* _HOW TO COMPLETE THIS TASK_
Copy the listing below line for line, starting at its first line and ending with the line that has "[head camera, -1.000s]" in it. Add nothing.

* _EXERCISE DATA_
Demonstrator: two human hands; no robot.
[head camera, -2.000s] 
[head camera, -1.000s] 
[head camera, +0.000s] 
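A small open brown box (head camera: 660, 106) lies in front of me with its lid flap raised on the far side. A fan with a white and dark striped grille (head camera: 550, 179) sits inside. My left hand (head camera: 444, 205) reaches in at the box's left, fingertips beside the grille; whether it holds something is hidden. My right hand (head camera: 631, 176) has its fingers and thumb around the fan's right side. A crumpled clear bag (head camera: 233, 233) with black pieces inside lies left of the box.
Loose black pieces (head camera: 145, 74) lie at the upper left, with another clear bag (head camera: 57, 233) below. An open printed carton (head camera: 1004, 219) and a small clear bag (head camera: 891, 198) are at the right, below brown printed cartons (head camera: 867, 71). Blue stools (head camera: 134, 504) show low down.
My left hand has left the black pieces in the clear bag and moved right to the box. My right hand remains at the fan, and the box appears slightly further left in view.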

* _RESPONSE AREA_
Demonstrator: two human hands; no robot.
[head camera, -2.000s] 
[head camera, -1.000s] 

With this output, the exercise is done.